Tears of the meniscus in the knee are one of the most common causes of knee pain in active individuals. In fact, six out of ten people over the age of 65 years old have a meniscal tear. It is a mistake however to assume that all meniscus tears are the same.

The tears that occur in older individuals are often what is called degenerative. That means they occur as the meniscus wears out. To explain why this happens I will have to explain some basic anatomy. The primary function of the meniscus is to share the load of our body weight during activity. The meniscus can be thought of as a wedge shaped gasket that allows the curved surface of the femur (thigh bone) to articulate with the relatively flat surface of the tibia (shin bone). A good analogy would be sitting in a hard, straight-backed wooden chair verses sitting in a contoured cushioned easy chair. We quickly develop sore points when sitting in a chair that does not conform to the curves of our back.
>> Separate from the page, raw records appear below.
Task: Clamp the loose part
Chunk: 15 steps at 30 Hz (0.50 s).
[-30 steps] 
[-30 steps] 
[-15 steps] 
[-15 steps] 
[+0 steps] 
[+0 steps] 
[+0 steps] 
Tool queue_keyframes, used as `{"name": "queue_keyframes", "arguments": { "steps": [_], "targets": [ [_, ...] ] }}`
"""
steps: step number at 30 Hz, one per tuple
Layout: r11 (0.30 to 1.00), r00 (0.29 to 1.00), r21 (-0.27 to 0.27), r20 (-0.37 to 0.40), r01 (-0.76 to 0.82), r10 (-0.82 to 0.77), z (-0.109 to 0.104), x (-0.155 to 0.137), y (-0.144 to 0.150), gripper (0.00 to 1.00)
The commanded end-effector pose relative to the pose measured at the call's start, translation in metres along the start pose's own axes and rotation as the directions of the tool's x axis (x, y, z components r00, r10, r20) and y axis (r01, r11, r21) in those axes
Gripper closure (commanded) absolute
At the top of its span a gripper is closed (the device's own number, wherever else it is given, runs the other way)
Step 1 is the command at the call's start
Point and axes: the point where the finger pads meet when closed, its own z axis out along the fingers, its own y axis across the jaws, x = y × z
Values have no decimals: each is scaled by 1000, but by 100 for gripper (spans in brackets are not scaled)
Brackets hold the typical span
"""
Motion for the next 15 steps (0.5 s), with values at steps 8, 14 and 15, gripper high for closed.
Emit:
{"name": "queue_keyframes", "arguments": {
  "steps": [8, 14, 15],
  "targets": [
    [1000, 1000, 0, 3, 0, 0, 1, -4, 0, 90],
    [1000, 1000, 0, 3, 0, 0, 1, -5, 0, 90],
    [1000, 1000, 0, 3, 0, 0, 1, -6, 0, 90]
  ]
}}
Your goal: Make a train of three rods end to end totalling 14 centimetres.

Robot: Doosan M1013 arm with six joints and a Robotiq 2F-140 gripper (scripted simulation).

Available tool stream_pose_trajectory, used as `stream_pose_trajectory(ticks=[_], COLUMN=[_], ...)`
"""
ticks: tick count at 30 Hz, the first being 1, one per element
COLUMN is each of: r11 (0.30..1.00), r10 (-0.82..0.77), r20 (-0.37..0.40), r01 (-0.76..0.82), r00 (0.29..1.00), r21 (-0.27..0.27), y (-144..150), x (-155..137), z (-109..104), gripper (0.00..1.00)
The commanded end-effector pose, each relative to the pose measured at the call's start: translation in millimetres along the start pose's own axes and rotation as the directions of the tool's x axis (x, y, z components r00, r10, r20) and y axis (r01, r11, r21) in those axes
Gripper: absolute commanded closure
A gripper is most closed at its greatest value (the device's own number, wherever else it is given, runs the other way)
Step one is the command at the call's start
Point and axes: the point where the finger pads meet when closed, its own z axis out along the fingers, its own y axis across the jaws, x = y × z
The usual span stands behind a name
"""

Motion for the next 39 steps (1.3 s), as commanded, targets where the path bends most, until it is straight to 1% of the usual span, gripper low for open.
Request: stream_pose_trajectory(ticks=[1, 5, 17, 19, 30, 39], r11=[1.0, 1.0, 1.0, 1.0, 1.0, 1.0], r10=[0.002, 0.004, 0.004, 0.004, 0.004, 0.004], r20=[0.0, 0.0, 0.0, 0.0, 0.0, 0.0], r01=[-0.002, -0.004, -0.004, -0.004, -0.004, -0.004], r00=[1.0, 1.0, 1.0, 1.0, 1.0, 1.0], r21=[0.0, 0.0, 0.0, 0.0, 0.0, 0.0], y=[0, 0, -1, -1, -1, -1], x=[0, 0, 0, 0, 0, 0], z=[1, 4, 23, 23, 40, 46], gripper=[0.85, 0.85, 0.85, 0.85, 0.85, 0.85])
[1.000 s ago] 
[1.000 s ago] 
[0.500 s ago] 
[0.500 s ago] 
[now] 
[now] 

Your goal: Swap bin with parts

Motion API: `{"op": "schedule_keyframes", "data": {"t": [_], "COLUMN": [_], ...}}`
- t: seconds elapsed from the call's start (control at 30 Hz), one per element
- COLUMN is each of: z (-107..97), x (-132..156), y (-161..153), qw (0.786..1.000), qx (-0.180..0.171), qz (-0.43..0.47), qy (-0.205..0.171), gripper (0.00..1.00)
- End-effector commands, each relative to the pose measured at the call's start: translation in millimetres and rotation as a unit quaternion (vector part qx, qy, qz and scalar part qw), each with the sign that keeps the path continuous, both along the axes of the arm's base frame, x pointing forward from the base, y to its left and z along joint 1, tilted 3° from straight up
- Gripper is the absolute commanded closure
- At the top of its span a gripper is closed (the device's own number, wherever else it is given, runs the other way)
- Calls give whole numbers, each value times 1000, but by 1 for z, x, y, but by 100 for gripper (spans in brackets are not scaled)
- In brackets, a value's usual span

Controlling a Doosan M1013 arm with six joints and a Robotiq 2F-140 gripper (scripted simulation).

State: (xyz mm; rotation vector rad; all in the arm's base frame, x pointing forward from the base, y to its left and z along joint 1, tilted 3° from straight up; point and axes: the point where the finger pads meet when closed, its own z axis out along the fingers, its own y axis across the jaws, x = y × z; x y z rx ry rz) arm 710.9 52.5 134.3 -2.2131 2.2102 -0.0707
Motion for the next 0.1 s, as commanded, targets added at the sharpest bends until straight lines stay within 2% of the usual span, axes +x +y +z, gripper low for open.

Similarly, the meniscus helps the tibia ‘conform’ to the shape of the femur preventing pressure points. In doing that, the meniscus bears one half of our body weight when standing. Over the years, one can see that supporting half the body weight will eventually lead to wear of the meniscus. That is a degenerative tear. These tears cause a constant aching pain on one side of the knee. They usually get better with anti-inflammatory medication (i.e. Aleve) and physical therapy. Sometimes they require arthroscopic surgery to remove the torn fragments. However, there is no rush to do surgery, because the surgical treatment for a degenerative tear is the same regardless of how long it has hurt.

An acute tear of the meniscus is a very different animal. This type of tear is much less common and usually occurs in young athletes. It often results from a single twisting type injury while the knee is flexed and loaded, but the mechanism can vary greatly. This type of tear causes pain on one side of the knee, but it often is also associated with swelling and popping of the knee or even locking. The clock is ticking after this type of injury as there are certain types of tears that require surgical repair. Studies have shown that there is a higher success rate when a repair is done within two months of injury.

Another characteristic of degenerative tears is that, because the tissue is weaker, the tear sometimes grinds itself down until it doesn’t catch in the joint and cause pain. In a younger patient with a meniscal tear, each additional pull on the meniscus during activity can rip it more and convert a repairable meniscus to an irreparable one. Often, a trainer will counsel an athlete with knee pain to try rest, ice, compression and elevation followed by a progressive return to sport. This is sometimes a reasonable approach, but keep tabs on when the injury occurred and see an orthopedic surgeon if the pain persists more than a couple weeks or is associated with popping or locking.